Finally, an editorial in a leading Ontario newspaper that promotes fairness for organized workers.
Over the past couple of months, it’s been one offensive, union-bashing column or editorial after another. Perhaps I missed something while taking some time off with family earlier this summer. How did 800,000 hard-working unionists in this province suddenly become such a drag on the economy?
Truth is, from my vantage point, a lot of courageous union members are doing exactly what they should do in the face of a devastating recession: negotiate for manufacturing jobs to stay in Ontario, defend good wages and access to decent pensions, oppose insidious attacks by municipalities on longstanding benefits, resist costly privatization schemes. And yes, take strike action as required to protect good jobs and encourage unorganized employees to sign up with a union.

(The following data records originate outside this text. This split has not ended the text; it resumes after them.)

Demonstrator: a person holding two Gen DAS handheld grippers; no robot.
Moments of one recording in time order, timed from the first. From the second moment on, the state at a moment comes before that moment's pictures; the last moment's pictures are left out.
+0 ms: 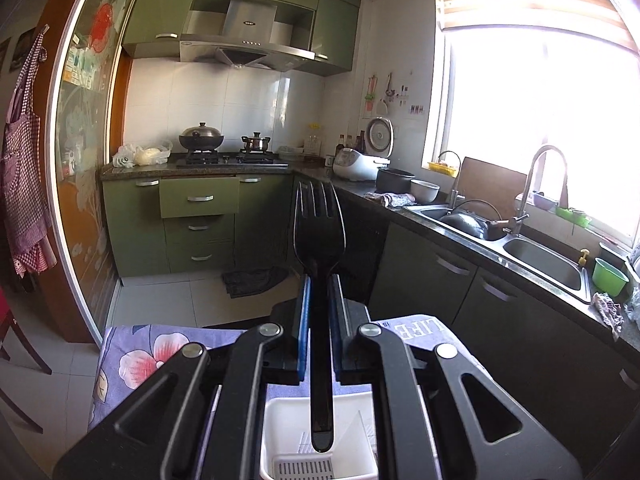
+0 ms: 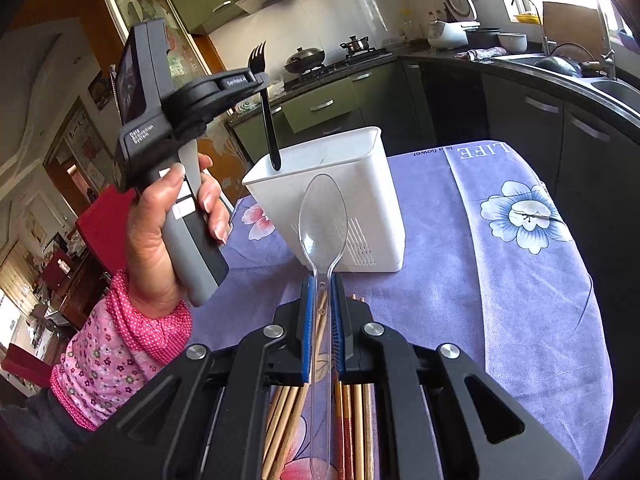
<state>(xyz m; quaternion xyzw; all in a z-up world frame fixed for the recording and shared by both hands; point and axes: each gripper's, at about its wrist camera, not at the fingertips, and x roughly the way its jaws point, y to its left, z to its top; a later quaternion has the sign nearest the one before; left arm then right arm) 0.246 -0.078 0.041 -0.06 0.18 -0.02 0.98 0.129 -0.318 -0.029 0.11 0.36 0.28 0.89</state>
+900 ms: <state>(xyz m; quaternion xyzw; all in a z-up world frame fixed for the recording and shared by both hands) 0.122 -0.010 0.027 -0.09 0.20 -0.01 0.98 0.281 -0.250 0.061 0.07 0.16 0.16 0.97</state>
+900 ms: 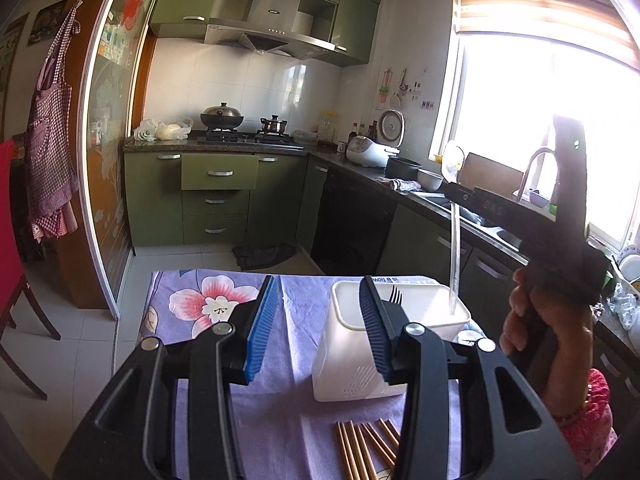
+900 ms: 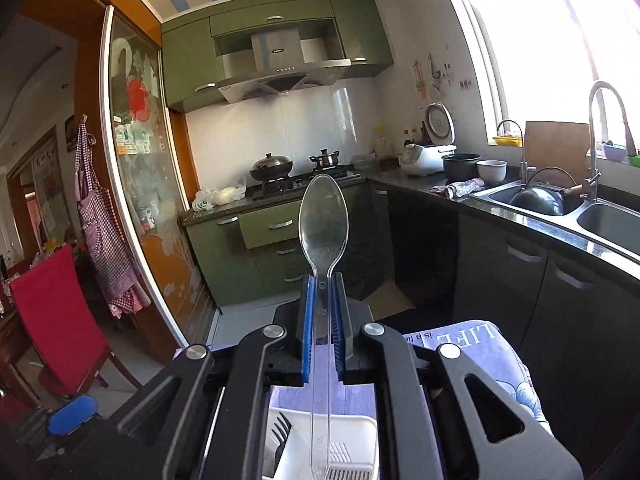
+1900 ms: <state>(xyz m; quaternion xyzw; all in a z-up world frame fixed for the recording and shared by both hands) 0.113 -0.029 0.007 -0.08 0.27 -0.02 0.96 0.217 -0.259 -0.024 0.01 0.17 0.17 0.97</state>
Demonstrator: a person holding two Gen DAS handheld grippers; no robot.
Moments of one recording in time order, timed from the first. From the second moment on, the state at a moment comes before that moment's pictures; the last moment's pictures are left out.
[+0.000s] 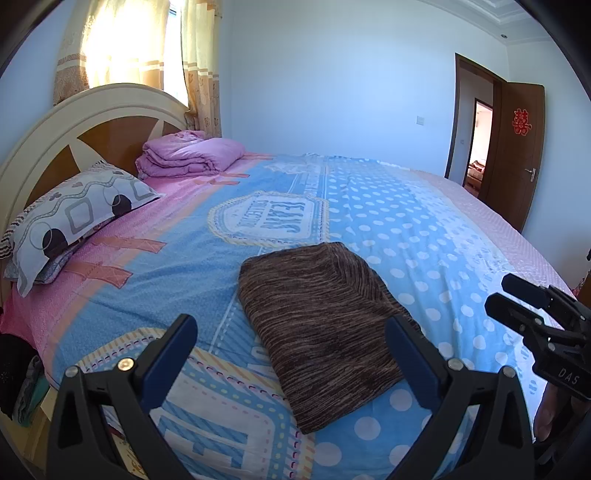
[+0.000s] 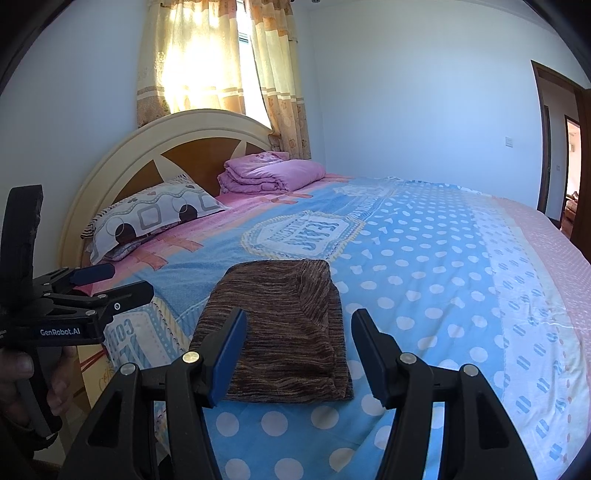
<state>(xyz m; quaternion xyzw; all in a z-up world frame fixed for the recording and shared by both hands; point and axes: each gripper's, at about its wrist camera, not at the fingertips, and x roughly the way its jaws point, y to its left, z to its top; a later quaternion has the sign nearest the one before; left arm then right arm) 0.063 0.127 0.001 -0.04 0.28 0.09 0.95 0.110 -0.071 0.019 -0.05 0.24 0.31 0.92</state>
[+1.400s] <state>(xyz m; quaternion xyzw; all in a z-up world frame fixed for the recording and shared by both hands) 0.057 0.164 0.009 -0.04 0.26 0.16 0.95 0.094 -0.064 0.025 -0.05 0.20 0.32 0.92</state>
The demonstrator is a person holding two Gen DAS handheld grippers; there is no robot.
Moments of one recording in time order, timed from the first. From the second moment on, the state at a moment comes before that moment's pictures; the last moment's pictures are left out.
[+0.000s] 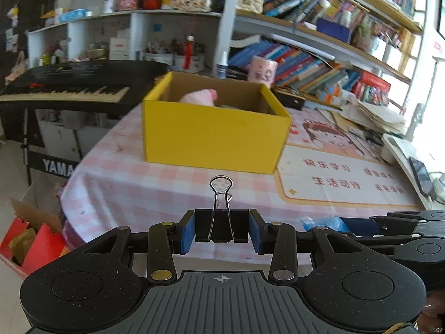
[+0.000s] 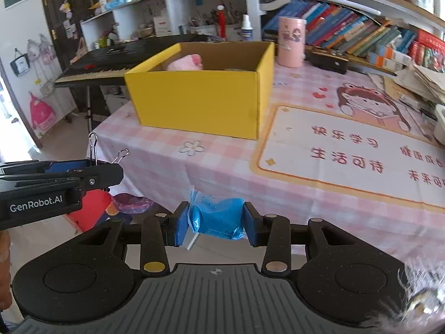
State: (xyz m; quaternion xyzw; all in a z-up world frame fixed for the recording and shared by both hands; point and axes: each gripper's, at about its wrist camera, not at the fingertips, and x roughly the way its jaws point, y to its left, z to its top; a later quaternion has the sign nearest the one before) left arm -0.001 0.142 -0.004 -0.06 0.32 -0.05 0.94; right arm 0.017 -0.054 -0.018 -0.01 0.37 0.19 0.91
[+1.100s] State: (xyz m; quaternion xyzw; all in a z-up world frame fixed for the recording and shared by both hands) left arm 0.071 0.156 0.018 -0.07 0.29 -0.01 0.95; right arm 0.093 -0.021 0.002 -0.04 0.33 0.24 0.91
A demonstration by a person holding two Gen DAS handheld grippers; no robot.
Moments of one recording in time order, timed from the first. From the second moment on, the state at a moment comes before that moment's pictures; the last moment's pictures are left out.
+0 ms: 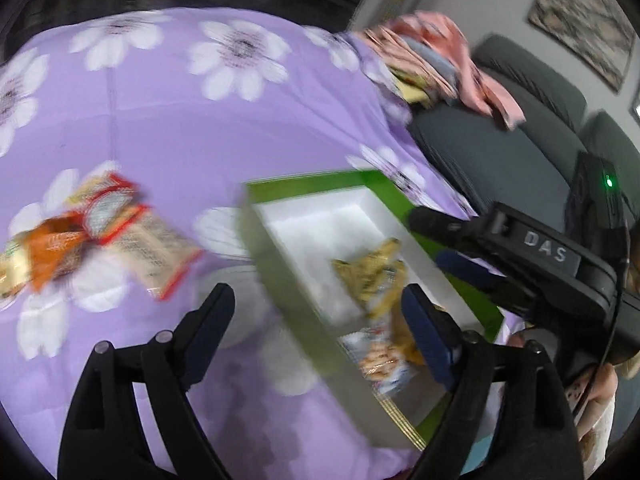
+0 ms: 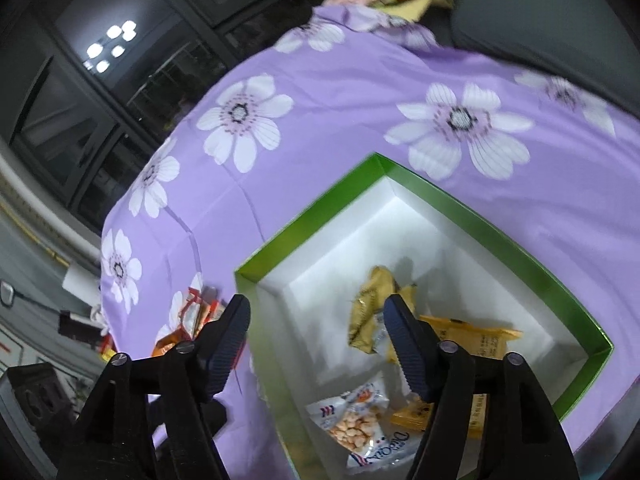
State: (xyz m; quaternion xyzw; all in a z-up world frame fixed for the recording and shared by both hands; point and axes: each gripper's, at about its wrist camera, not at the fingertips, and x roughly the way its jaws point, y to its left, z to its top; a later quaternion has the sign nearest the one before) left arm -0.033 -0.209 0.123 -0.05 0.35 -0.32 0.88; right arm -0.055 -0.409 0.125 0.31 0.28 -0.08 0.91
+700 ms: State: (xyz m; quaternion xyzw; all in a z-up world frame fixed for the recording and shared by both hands) left arm -0.022 0.009 0.086 -0.14 0.33 -0.06 0.93; right arm -0.021 -0.272 0.132 0.09 0.27 -0.05 0.96
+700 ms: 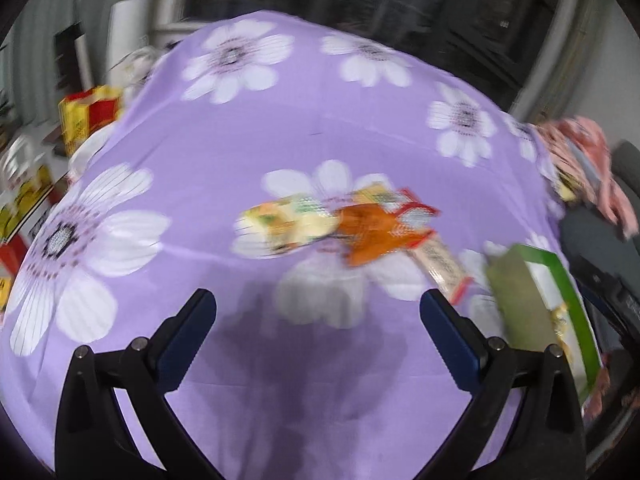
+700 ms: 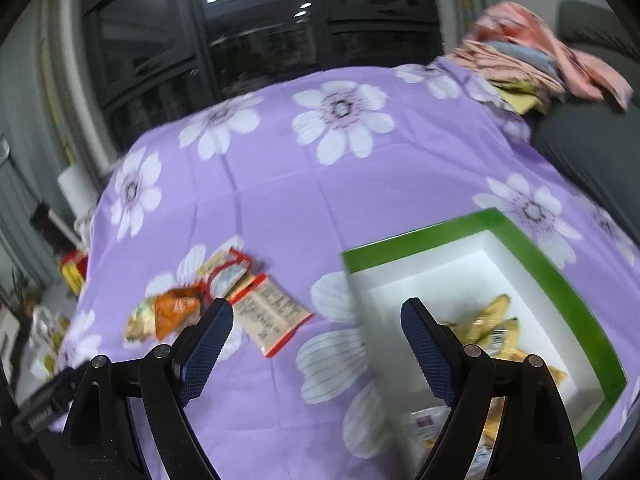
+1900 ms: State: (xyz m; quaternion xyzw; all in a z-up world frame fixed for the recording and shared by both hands) left arm -0.003 0.132 0.074 -0.27 0.38 0.08 0.88; right arm 0.177 -0.026 0.055 -0.08 0.52 0.12 0.84
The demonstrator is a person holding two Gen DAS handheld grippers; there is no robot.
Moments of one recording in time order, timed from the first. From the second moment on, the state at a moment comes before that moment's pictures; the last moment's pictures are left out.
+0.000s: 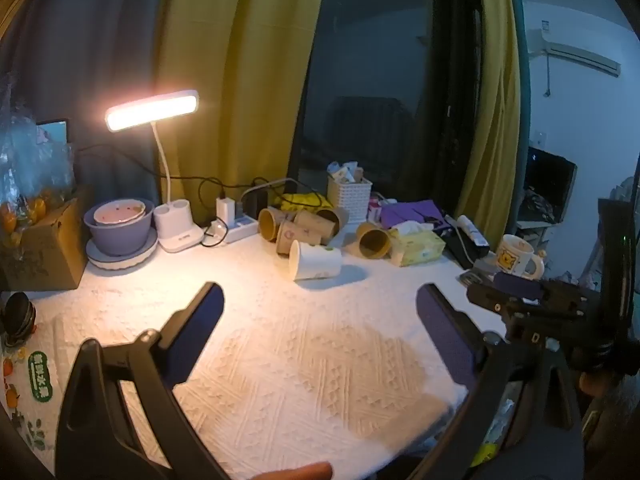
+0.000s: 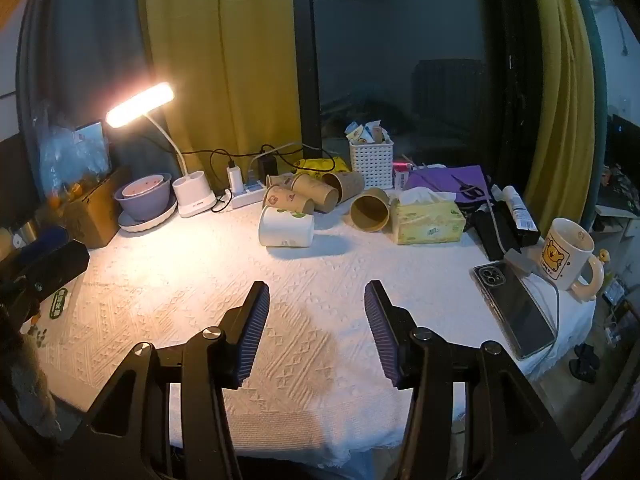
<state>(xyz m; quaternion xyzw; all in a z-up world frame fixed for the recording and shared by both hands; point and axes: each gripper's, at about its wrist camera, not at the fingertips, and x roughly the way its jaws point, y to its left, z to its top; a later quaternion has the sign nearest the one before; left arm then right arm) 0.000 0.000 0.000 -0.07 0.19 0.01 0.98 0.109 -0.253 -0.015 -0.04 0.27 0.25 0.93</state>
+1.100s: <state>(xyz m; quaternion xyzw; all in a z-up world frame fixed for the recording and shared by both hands) -0.001 -0.002 -0.003 -0.06 0.20 0.01 0.98 0.108 -0.256 -0.015 -0.04 0.27 0.25 0.93</state>
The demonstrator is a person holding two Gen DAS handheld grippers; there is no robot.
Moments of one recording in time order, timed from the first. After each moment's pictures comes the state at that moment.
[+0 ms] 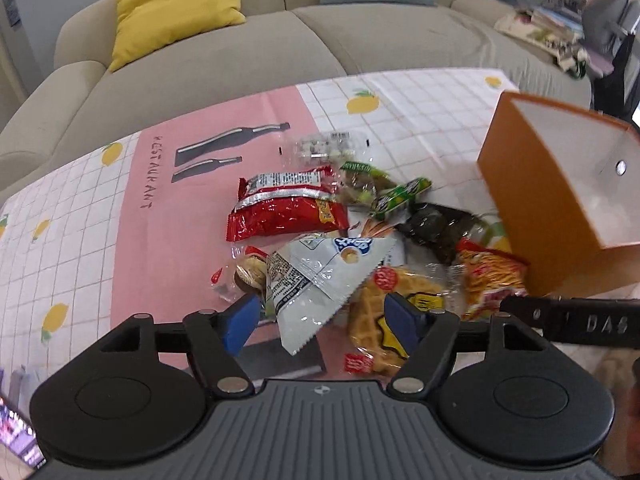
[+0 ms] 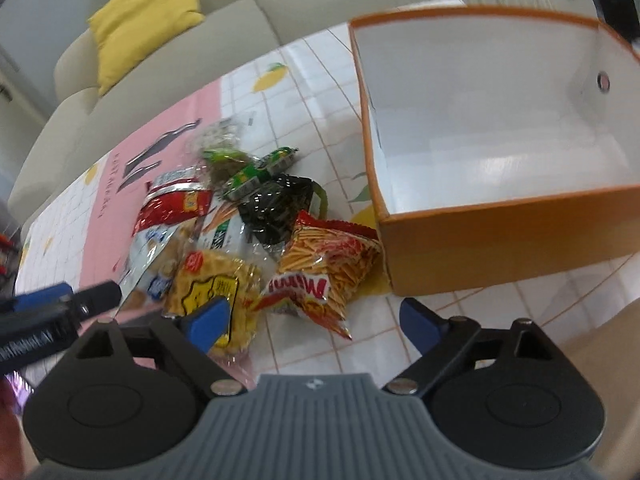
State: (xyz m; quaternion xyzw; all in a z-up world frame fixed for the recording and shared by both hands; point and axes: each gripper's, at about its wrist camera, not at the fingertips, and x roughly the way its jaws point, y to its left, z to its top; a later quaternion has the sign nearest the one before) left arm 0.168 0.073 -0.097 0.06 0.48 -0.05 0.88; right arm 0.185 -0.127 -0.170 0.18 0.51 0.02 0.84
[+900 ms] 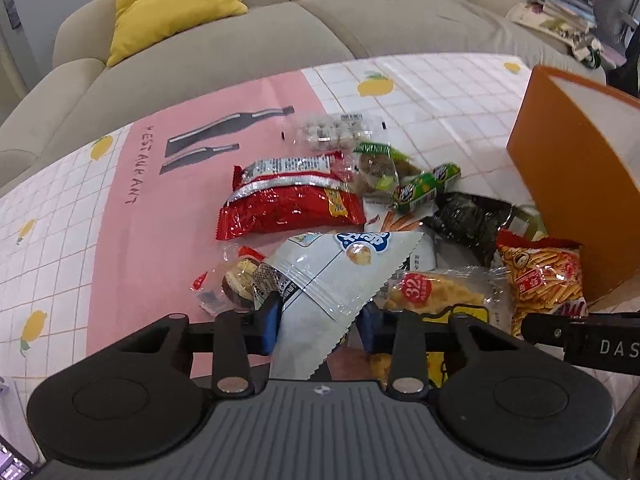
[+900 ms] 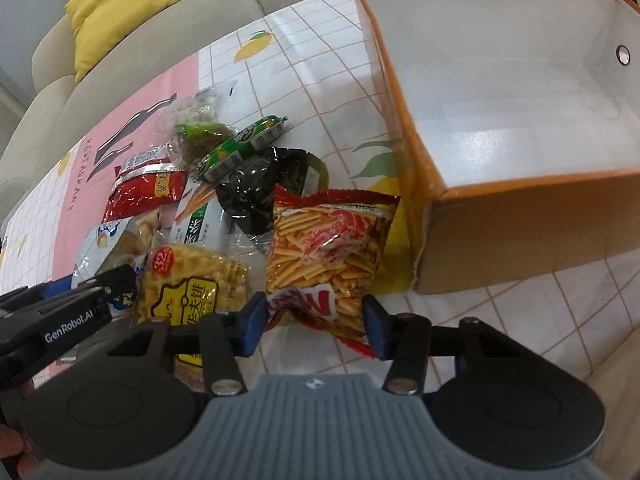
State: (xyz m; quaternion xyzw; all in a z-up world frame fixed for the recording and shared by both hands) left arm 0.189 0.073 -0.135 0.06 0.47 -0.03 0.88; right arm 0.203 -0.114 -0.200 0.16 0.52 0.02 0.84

In the process, this year’s wave of resistance to cheap labour is helping to save the Ontario economy.
But that’s not the angle many media outlets prefer. Nor are they keen to publish stories on the successful negotiation of new and improved collective agreements for some 90,000 public sector workers in OPSEU over the past 12 months – without one strike. At best, win-win contract settlements appear to warrant a quick paragraph or 15 seconds of air time.
Instead, the mainstream media seems bent on slamming the labour movement as if we caused the global financial collapse. They repeatedly call on us to give and give at the bargaining table, joining a useless race to the bottom. Sadly, this trend extends to vicious columns like this. Fortunately, we are quite capable of countering this assault. The trick is to get published.
So it really was a relief to see The Toronto Star editorialize for an end to the McGuinty government rip off of 3400 unionized students in the public service. These determined activists are taking on the second biggest government in Canada – and they may just win. They are part of a brave new wave of young, progressive reformers.
I have no doubt that down the road we will see some of these new activists in leadership roles within Ontario’s labour movement and elsewhere in their communities.